• **Task details**
Each entry needs to be repeated exactly, with nothing added or removed.

(Collection entries)
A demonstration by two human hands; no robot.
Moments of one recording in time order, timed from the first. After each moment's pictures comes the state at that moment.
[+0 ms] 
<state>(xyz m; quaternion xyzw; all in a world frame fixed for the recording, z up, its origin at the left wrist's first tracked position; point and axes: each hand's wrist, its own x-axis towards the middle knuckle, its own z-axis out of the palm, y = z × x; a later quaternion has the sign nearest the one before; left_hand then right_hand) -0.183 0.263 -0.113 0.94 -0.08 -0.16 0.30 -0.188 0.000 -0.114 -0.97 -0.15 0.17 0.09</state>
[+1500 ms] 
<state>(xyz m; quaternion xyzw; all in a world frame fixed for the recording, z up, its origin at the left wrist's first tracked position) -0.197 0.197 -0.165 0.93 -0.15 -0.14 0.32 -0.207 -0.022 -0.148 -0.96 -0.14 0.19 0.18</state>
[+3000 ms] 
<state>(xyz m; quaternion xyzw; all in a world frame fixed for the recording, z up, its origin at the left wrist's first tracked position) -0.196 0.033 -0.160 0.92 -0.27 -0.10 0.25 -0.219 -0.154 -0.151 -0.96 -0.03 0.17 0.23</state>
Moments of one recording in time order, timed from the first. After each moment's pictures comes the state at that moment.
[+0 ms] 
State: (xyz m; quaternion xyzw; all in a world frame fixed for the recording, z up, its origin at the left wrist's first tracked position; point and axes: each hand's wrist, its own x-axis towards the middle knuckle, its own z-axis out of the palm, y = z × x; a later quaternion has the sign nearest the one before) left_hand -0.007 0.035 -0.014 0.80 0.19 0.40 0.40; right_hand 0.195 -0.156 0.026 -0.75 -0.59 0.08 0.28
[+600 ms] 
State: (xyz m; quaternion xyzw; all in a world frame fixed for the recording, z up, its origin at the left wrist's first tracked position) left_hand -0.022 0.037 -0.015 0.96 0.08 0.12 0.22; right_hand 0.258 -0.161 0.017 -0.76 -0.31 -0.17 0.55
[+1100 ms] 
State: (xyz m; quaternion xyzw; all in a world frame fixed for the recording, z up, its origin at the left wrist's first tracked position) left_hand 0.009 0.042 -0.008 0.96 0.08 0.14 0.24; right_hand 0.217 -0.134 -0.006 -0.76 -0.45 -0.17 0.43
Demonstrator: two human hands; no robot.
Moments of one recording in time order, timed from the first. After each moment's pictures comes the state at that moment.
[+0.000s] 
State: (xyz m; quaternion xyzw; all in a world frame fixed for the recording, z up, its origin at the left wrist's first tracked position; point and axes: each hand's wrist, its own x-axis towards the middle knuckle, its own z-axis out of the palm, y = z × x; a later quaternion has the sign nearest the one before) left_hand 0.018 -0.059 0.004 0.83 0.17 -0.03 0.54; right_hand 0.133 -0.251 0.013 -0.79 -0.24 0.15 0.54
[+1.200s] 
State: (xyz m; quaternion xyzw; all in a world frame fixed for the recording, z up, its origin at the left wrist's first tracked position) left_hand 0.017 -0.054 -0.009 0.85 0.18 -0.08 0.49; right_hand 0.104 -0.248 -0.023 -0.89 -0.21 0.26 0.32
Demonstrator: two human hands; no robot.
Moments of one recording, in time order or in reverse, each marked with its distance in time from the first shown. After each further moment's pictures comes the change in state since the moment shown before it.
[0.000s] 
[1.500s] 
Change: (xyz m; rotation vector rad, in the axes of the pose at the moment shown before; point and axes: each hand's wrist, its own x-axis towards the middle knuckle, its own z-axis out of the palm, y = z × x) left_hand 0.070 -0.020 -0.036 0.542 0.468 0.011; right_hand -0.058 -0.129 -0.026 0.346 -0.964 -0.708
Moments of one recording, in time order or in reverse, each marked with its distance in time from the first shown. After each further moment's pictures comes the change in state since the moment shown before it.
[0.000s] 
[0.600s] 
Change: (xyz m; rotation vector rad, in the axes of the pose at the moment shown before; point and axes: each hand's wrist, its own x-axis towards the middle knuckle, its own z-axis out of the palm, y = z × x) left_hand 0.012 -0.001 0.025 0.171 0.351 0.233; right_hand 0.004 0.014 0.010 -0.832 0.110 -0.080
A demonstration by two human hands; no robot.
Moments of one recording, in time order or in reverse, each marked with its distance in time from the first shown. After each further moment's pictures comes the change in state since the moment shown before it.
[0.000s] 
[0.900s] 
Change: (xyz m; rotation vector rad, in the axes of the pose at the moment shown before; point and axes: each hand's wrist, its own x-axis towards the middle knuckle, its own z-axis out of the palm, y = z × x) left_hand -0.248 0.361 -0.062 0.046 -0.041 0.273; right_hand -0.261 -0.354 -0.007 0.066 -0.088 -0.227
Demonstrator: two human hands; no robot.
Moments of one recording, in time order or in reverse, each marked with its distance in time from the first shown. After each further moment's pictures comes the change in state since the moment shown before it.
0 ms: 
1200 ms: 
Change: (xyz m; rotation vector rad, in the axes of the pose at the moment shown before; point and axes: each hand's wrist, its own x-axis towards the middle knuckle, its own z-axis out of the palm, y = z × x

• **Exercise result**
A demonstration by two human hands; no robot.
Moments of one recording in time order, timed from the first. After each moment's pictures comes the state at that moment.
[+0 ms] 
<state>(xyz m; quaternion xyzw; all in a world frame fixed for the recording, z up, its origin at the left wrist's first tracked position; point and axes: each hand's wrist, its own x-axis towards the middle knuckle, its own z-axis out of the palm, y = z × x; a later quaternion has the sign nearest the one before; left_hand then right_hand) -0.183 0.263 -0.113 0.94 -0.08 -0.16 0.30 -0.188 0.000 -0.114 -0.97 -0.15 0.17 0.09</state>
[+1500 ms] 
<state>(xyz m; quaternion xyzw; all in a world frame fixed for the recording, z up, its origin at the left wrist's first tracked position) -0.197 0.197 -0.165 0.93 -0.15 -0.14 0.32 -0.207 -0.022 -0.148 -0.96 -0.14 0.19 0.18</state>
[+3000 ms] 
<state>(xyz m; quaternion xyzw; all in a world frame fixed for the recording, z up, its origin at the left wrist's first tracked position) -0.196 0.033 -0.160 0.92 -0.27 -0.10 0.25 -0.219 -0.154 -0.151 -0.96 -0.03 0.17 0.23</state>
Moments of one recording in time order, timed from the first. After each moment's pictures comes the state at that moment.
[+0 ms] 
State: (xyz m; quaternion xyzw; all in a world frame fixed for the recording, z up, its origin at the left wrist's first tracked position; point and axes: each hand's wrist, its own x-axis towards the middle knuckle, its own z-axis out of the palm, y = z × x; a later quaternion has the sign nearest the one before) left_hand -0.007 0.035 -0.014 0.80 0.19 0.40 0.40; right_hand 0.195 -0.156 0.026 -0.75 -0.59 0.08 0.28
[+600 ms] 
State: (xyz m; quaternion xyzw; all in a world frame fixed for the recording, z up, its origin at the left wrist's first tracked position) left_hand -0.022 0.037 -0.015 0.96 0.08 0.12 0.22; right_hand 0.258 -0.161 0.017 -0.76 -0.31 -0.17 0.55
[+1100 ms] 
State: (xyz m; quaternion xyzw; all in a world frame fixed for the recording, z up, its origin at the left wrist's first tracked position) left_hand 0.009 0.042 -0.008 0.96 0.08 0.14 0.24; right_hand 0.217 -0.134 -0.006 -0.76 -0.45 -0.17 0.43
Demonstrator: two human hands; no robot.
Moments of one recording in time order, timed from the first. After each moment's pictures comes the state at that moment.
[+0.000s] 
State: (xyz m; quaternion xyzw; all in a world frame fixed for the recording, z up, its origin at the left wrist's first tracked position; point and axes: each hand's wrist, its own x-axis towards the middle knuckle, its own z-axis out of the palm, y = z × x; a later quaternion has the sign nearest the one before) left_hand 0.018 -0.059 0.004 0.83 0.17 -0.03 0.54; right_hand 0.133 -0.251 0.013 -0.79 -0.24 0.15 0.54
[+1.200s] 
State: (xyz m; quaternion xyzw; all in a world frame fixed for the recording, z up, its origin at the left wrist's first tracked position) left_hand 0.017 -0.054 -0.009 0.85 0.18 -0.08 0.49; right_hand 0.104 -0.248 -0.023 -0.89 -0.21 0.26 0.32
Demonstrator: two human hands; no robot.
Moments of one recording, in time order or in reverse, each marked with its distance in time from the first shown. After each further moment's pictures comes the change in state since the moment shown before it.
[0.000s] 
[1.500s] 
Change: (xyz m; rotation vector rad, in the axes of the pose at the moment shown before; point and axes: each hand's wrist, its own x-axis towards the middle knuckle, its own z-axis out of the palm, y = z × x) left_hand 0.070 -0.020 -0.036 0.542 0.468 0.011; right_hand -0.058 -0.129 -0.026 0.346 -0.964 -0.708
Moments of one recording, in time order or in reverse, each marked with its distance in time from the first shown. After each further moment's pictures comes the change in state since the moment shown before it.
[0.000s] 
[0.600s] 
Change: (xyz m; rotation vector rad, in the axes of the pose at the moment shown before; point and axes: each hand's wrist, its own x-axis towards the middle knuckle, its own z-axis out of the palm, y = z × x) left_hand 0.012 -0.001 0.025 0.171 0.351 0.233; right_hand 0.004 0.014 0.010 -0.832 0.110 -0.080
A demonstration by two human hands; no robot.
Moments of one recording, in time order or in reverse, each marked with its distance in time from the first shown. After each further moment's pictures comes the change in state since the moment shown before it.
[0.000s] 
[0.900s] 
Change: (xyz m; rotation vector rad, in the axes of the pose at the moment shown before; point and axes: each hand's wrist, its own x-axis towards the middle knuckle, its own z-axis out of the palm, y = z × x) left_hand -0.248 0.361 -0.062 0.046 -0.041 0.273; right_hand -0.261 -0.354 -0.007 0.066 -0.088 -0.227
Demonstrator: two human hands; no robot.
Moments of one recording, in time order or in reverse, each marked with its distance in time from the first shown. After each further moment's pictures comes the change in state since the moment shown before it.
0 ms: 
1200 ms: 
Change: (xyz m; rotation vector rad, in the axes of the pose at the moment shown before; point and axes: each hand's wrist, its own x-axis towards the middle knuckle, its own z-axis out of the palm, y = z × x

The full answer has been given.